Personal information
- Born: 4 June 2001 (age 25) Jessore, Bangladesh
- Batting: Right-handed
- Bowling: Slow left-arm orthodox
- Role: Bowler

International information
- National side: Bangladesh;
- ODI debut (cap 38): 19 January 2025 v West Indies
- Last ODI: 7 October 2025 v England
- ODI shirt no.: 42
- T20I debut (cap 29): 30 October 2019 v Pakistan
- Last T20I: 29 October 2023 v Pakistan

Domestic team information
- 2017–2017/18: Chittagong Division

Career statistics
| Competition | ODI | T20I |
| Matches | 1 | 15 |
| Runs scored | – | 3 |
| Batting average | – | – |
| 100s/50s | – | 0/0 |
| Top score | – | 2* |
| Balls bowled | 18 | 299 |
| Wickets | 0 | 15 |
| Bowling average | – | 15.20 |
| 5 wickets in innings | – | 0 |
| 10 wickets in match | – | 0 |
| Best bowling | – | 2/4 |
| Catches/stumpings | 0/– | 4/– |

Medal record
Representing Bangladesh
Women's Cricket
Asian Games
| Bronze medal – third place | 2022 Hangzhou | Team |
- Source: ESPNcricinfo, 13 February 2023

= Sanjida Akter Meghla =

Bangladeshi cricketer (born 2001)

Sanjida Akter Maghla (সানজিদা আক্তার মেঘলা; born 4 June 2001) is a Bangladeshi cricketer who plays as a slow left-arm orthodox bowler for the Bangladesh.

==Career==
In October 2019, Meghla was named in Bangladesh's squad for their series against Pakistan. She made her Twenty20 International (T20I) debut for Bangladesh, against Pakistan, on 30 October 2019.

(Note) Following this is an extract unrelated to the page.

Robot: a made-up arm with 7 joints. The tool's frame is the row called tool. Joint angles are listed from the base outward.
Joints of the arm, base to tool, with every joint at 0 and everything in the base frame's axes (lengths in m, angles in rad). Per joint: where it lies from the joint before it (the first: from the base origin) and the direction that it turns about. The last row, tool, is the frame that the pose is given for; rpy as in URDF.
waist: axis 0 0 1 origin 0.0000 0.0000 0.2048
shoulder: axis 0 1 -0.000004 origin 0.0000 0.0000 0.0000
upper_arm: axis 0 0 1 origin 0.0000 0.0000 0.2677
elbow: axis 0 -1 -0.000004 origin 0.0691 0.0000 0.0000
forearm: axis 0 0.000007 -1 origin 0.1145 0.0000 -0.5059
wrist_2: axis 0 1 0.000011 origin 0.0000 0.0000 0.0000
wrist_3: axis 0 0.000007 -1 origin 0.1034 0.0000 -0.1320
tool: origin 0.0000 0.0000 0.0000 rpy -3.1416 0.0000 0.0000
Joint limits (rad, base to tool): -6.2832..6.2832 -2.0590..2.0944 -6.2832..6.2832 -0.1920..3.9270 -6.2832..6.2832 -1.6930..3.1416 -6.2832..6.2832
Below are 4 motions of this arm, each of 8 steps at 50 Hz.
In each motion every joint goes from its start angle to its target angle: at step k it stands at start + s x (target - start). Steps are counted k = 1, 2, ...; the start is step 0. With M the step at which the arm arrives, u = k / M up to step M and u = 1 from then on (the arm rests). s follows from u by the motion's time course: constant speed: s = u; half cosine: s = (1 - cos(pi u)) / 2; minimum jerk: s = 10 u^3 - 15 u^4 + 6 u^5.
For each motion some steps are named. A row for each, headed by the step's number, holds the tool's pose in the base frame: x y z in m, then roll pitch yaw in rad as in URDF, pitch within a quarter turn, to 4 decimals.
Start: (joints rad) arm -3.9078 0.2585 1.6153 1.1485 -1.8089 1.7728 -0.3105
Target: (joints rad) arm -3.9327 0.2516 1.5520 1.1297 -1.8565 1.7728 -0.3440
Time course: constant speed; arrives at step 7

In November 2021, she was named in Bangladesh's One Day International (ODI) squad for their series against Zimbabwe, and for the 2021 Women's Cricket World Cup Qualifier tournament, also in Zimbabwe. In January 2022, she was named in Bangladesh's team for the 2022 Commonwealth Games Cricket Qualifier tournament in Malaysia. Later the same month, she was named as one of two reserve players in Bangladesh's team for the 2022 Women's Cricket World Cup in New Zealand.

Meghla was part of the Bangladesh squad for the 2025 Women's Cricket World Cup Qualifier in Pakistan in April 2025.